Beverly Vista Middle School was awarded the California Distinguished School Award in 1989, 1993, 1997, and 2004. Beverly Vista Middle School also received the No Child Left Behind National Blue Ribbon Award in 2005.

===High schools===
Beverly Hills High School serves grades 9 through 12. The principal is Drew Stewart.

==Political issues & controversies==

===Security and safety===

The district attempted to utilize Evidence-Based Incorporated's (EBI) armed guards to protect the students after the Beverly Hills City council refused to continue their School Resource Officer (SRO) program, at the request of then-Police Chief Dave Snowden. EBI declared bankruptcy the very same year. Police Chief Snowden was a salaried consultant for EBI. The district was sued by Madison, the financier of EBI, for breach of contract. In 2018, the district hired Nastec International, Inc. to provide armed guards, filling the vacancy left by Chief Snowden and EBI.

The Beverly Hills Unified School District implemented another phase of its safety program in 2018, to begin in the fall of 2019. The school district could become "the most advanced public school district in the nation when it comes to safety."

===Subway extension===
The BHUSD Board of Education opposed LA Metro's proposal to have the D Line Extension tunnel beneath Beverly Hills High School with concerns about incineration by underground gases, poisoning from fumes, terrorist attacks, and underground construction accidents. The school board spent several million dollars in legal fees and appealed to then Transportation Secretary Elaine Chao and Donald Trump to cut off federal funding for the project. In May 2021, Judge George H. Wu granted a motion for summary judgment in favor of the Metro.

===Credit card misuse===
According to the LA Times, Superintendent Robert Pellicone was fired after it was discovered that he used the district's card to "run up bar and hotel tabs in Beverly Hills, San Francisco, and other cities." Superintendent Robert Pellicone claimed he was fired due to his sexuality.

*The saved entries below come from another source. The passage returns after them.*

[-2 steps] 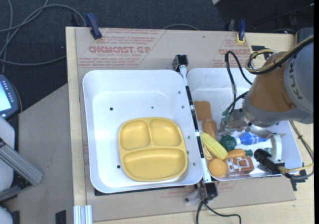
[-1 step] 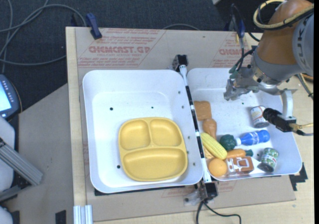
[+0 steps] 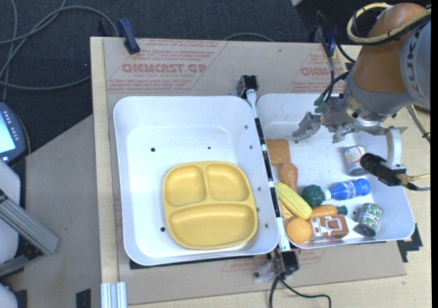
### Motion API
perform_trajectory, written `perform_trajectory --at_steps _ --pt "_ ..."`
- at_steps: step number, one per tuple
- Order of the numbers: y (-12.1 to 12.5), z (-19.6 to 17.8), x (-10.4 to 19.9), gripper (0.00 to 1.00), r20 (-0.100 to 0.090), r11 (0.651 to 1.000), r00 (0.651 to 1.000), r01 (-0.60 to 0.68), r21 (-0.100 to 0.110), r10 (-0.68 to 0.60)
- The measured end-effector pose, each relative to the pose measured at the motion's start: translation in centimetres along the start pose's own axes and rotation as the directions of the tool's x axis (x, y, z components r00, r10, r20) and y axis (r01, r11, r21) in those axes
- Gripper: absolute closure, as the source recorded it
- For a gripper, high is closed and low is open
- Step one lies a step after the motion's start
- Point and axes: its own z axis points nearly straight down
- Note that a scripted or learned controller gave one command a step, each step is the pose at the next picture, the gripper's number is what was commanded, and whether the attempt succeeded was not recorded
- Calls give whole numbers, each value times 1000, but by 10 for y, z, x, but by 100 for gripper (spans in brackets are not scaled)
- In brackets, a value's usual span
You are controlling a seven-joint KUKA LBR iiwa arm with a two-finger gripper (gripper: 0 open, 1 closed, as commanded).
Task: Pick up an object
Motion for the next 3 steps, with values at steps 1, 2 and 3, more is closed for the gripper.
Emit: perform_trajectory --at_steps 1,2,3 --pt "-35 73 -2 0 -3 1000 1000 -4 8 4" --pt "-51 102 -7 0 0 1000 1000 -3 3 3" --pt "-49 90 -6 100 0 1000 1000 -2 0 2"
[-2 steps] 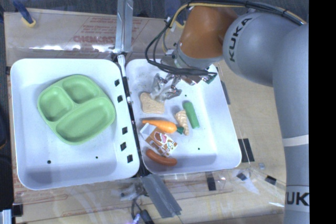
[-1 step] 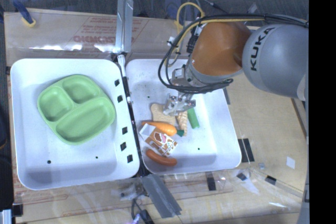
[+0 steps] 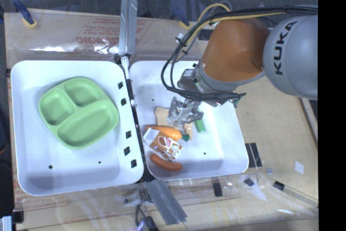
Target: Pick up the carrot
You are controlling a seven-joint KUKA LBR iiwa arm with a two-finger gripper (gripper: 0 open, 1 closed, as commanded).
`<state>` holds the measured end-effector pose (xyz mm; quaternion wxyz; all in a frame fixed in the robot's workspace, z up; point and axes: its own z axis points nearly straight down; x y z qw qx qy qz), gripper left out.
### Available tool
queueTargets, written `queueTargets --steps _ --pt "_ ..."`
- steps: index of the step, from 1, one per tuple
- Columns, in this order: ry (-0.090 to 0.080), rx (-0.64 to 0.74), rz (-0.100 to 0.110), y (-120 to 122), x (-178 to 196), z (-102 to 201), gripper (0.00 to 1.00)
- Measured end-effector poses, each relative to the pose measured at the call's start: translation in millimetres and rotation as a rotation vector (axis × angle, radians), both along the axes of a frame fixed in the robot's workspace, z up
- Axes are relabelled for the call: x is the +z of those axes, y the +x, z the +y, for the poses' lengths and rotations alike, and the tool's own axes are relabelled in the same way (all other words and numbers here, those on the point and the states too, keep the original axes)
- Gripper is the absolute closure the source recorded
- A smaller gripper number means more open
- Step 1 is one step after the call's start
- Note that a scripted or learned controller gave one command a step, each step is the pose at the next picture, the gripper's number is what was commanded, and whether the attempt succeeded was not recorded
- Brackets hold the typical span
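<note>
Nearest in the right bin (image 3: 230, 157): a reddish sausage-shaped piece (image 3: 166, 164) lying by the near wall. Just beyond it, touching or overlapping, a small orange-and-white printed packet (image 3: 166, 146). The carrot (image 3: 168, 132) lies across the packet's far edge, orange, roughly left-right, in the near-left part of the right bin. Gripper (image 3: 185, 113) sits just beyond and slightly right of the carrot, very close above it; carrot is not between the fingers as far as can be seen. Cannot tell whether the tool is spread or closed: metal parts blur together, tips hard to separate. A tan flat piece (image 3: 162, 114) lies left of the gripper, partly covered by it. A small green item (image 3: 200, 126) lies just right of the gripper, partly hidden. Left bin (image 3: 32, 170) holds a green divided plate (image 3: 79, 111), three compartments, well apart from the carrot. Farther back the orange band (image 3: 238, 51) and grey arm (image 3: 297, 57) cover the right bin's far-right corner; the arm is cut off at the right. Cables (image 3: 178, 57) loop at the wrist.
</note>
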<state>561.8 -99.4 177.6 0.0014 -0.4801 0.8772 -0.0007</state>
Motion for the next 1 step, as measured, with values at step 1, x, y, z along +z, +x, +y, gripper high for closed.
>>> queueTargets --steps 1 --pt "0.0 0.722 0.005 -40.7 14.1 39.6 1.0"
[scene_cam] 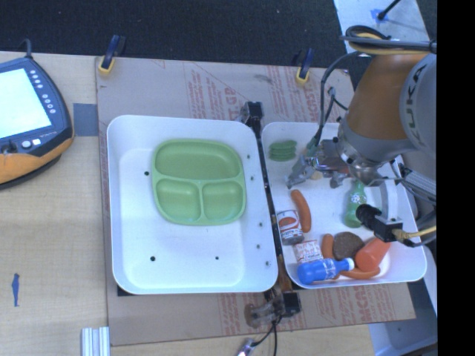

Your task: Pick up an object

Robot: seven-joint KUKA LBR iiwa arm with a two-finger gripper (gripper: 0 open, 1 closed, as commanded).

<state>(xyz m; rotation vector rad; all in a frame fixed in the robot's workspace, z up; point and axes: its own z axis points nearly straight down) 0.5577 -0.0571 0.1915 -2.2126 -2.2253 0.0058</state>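
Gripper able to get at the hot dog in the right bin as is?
Probably yes. The hot dog lies bare on the bin floor, nothing on top, and the gripper hangs just above and beside it. The small can close beside it may crowd one finger.

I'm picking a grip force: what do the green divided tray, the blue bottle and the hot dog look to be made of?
Green divided tray: likely moulded plastic, matte, with an even colour and soft rounded ridges. Blue bottle: probably glossy hard plastic, with a bright highlight and a white cap. Hot dog: seemingly toy plastic or rubber, smooth and uniformly orange-red; the view leaves its softness open.
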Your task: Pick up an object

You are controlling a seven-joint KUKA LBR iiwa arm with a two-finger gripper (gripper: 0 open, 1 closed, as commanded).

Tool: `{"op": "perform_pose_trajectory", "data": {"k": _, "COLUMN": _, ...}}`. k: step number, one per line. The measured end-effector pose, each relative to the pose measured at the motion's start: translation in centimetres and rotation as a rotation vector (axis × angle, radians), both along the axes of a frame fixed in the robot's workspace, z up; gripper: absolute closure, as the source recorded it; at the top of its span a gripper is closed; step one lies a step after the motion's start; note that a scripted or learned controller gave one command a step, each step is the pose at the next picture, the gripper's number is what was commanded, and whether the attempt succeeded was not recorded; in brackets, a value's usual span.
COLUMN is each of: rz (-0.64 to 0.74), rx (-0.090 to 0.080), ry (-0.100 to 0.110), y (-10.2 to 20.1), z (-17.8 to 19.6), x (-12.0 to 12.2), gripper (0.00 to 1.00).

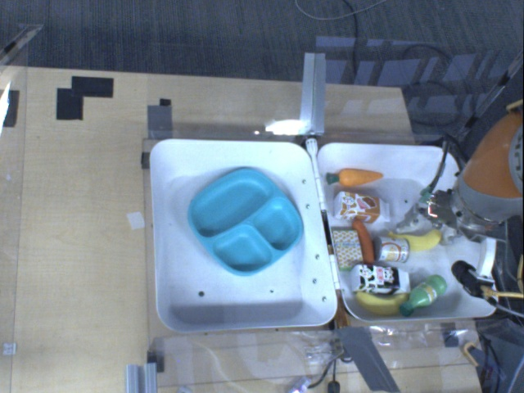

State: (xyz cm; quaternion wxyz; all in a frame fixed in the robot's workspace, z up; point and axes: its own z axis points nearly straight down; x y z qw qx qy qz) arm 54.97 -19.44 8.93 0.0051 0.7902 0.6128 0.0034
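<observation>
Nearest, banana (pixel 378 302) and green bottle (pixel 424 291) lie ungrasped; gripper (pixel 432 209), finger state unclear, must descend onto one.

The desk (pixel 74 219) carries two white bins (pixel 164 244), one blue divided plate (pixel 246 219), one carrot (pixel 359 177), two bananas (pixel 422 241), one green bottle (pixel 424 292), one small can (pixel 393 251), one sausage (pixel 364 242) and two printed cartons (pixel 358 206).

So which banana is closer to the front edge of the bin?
The banana lying beside the green bottle, under the cow-patterned carton. The other banana sits farther back, by the can.
</observation>
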Motion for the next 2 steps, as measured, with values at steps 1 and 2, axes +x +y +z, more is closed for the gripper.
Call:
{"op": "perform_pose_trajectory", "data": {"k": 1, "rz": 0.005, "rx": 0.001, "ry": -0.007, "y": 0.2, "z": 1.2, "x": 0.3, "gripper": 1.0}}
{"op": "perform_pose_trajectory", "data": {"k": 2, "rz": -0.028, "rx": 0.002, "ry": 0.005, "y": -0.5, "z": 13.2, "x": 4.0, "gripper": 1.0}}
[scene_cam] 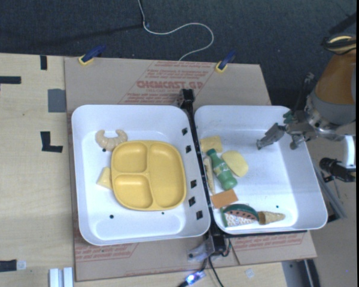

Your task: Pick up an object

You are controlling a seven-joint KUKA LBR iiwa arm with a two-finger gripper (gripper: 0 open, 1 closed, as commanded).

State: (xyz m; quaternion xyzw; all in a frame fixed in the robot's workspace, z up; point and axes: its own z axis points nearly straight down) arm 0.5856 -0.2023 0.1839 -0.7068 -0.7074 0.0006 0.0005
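Camera view shows the gripper [279,135], fingers spread and holding nothing, above the right bin [299,214], so it should descend squarely over the green bottle [221,168] left of it.

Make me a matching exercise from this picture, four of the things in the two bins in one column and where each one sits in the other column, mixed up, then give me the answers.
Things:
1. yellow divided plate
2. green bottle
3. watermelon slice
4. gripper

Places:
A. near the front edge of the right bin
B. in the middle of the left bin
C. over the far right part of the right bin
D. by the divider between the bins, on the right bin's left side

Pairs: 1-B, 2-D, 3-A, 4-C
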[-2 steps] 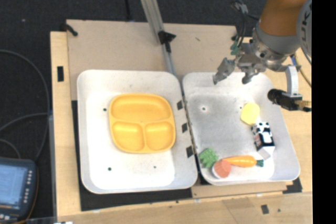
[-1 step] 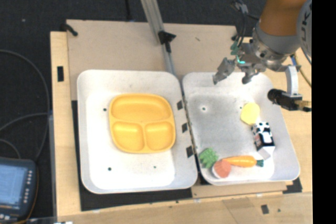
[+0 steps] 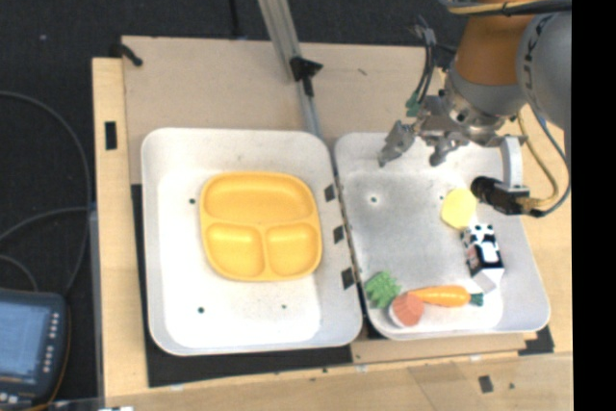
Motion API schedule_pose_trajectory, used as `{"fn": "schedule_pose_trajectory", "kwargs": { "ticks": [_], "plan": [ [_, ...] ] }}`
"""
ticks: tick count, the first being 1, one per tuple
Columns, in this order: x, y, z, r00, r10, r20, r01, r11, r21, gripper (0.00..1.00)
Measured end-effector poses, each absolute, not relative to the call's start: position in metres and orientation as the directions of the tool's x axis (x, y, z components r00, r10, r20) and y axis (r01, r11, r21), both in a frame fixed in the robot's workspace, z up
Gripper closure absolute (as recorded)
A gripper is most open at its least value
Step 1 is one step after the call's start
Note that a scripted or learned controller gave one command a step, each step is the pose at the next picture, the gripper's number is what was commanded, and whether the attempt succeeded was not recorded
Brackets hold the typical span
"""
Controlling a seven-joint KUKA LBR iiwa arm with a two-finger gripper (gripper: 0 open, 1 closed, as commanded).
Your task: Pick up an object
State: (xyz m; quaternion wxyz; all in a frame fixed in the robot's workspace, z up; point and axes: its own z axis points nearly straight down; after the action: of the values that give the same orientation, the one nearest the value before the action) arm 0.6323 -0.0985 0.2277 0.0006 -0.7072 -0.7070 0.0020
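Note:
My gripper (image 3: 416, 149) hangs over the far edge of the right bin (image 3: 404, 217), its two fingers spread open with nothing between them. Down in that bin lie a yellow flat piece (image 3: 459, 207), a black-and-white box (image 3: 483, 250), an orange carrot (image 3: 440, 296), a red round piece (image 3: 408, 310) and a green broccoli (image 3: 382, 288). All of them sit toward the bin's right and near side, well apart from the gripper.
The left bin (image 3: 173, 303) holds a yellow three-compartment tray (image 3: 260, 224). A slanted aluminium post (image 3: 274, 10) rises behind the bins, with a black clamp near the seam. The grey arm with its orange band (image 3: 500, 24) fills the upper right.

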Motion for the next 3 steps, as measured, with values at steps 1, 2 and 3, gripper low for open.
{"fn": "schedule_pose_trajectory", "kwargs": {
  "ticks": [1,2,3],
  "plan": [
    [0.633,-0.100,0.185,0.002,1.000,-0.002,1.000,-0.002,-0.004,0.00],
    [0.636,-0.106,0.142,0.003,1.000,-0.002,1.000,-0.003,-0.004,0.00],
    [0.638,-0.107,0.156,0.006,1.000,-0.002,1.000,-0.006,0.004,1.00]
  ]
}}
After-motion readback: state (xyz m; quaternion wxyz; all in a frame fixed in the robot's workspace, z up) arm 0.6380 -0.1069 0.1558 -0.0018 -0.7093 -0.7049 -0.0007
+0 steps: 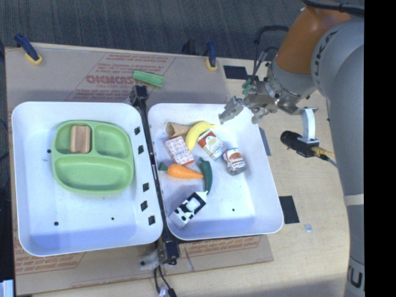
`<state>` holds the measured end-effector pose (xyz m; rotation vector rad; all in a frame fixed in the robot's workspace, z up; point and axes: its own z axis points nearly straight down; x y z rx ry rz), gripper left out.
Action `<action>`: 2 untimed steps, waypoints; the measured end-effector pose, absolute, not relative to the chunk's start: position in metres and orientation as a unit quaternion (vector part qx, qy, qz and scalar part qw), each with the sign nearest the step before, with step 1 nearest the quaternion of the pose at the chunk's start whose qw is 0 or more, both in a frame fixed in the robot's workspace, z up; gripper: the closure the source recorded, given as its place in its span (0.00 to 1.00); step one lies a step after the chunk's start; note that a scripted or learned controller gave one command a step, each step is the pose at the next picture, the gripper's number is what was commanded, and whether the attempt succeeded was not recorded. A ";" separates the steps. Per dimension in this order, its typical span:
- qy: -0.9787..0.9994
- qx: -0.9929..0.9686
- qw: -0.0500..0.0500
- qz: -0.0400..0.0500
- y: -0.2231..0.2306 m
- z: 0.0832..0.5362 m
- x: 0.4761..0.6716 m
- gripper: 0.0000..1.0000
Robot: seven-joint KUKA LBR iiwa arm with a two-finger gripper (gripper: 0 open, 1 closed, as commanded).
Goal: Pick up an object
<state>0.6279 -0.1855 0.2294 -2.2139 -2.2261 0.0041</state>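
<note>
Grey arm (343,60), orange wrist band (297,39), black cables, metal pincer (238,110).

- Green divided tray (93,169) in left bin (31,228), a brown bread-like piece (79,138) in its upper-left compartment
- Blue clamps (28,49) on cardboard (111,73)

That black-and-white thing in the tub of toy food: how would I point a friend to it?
Start at the right bin, the one crowded with play food. Look at its near end, below the carrot and the dark green pepper. The little carton lies there alone at a slant, the only piece with black patches on white like a cow.
</note>
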 end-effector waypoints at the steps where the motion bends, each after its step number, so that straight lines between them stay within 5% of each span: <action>1: -0.710 -0.705 -0.002 -0.001 -0.136 0.343 0.547 0.00; 2: -0.709 -0.705 0.001 0.002 -0.195 0.246 0.513 0.00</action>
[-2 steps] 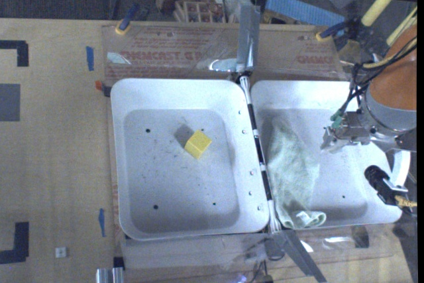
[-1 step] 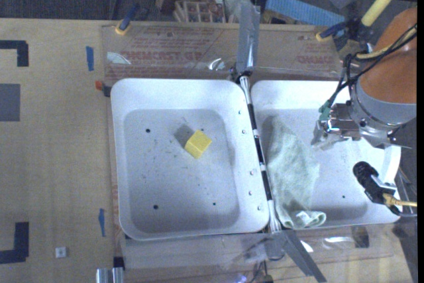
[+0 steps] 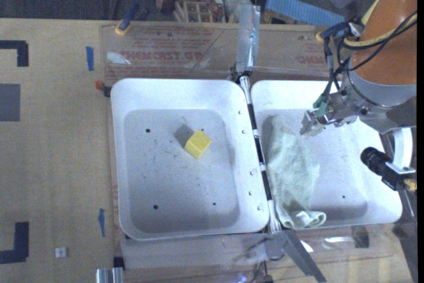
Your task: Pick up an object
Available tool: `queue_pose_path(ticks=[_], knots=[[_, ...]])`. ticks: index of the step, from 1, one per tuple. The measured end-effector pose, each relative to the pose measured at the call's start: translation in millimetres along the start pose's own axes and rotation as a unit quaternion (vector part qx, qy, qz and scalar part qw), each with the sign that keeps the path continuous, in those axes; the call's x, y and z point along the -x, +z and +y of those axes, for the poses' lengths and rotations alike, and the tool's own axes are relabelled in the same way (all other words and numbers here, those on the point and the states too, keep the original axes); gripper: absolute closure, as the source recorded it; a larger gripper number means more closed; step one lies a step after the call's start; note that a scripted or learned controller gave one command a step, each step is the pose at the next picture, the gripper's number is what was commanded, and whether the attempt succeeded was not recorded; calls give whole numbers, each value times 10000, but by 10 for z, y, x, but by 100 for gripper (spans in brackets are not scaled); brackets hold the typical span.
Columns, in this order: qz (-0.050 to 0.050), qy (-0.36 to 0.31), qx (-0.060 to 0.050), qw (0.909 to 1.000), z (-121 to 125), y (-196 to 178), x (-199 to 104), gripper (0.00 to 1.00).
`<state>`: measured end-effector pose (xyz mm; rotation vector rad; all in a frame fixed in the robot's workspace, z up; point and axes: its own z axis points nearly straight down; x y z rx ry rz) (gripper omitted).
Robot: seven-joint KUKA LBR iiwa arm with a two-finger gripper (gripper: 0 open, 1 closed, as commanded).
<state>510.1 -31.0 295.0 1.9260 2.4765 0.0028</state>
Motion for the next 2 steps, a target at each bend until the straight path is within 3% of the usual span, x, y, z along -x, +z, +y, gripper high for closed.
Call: queue_pose_path(ticks=[1, 2], knots=[[8, 845, -19, 9964, -183, -89, -49, 100], [8, 1090, -23, 9940, -362, 997, 149, 100]])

===Flying of the Flag of Israel===
In August 2025, the school board gathered media coverage for its decision to fly the flag of Israel during the month of May. Board member Sigalie Sabag, who supported the motion, said "this is a time right now that Jews are being killed and slaughtered on the street, and threats are happening." Opponents of the measure criticizes the action as blurring the line between supporting the Jewish community and endorsing the actions of the Israeli government during the Gaza war and not recognizing that other ethnic and religious groups exist within the school district. CAIR voiced its opposition stating that the action “is deeply insensitive and distressing to Palestinian students who have lost countless family members to Israel’s violent military campaign.”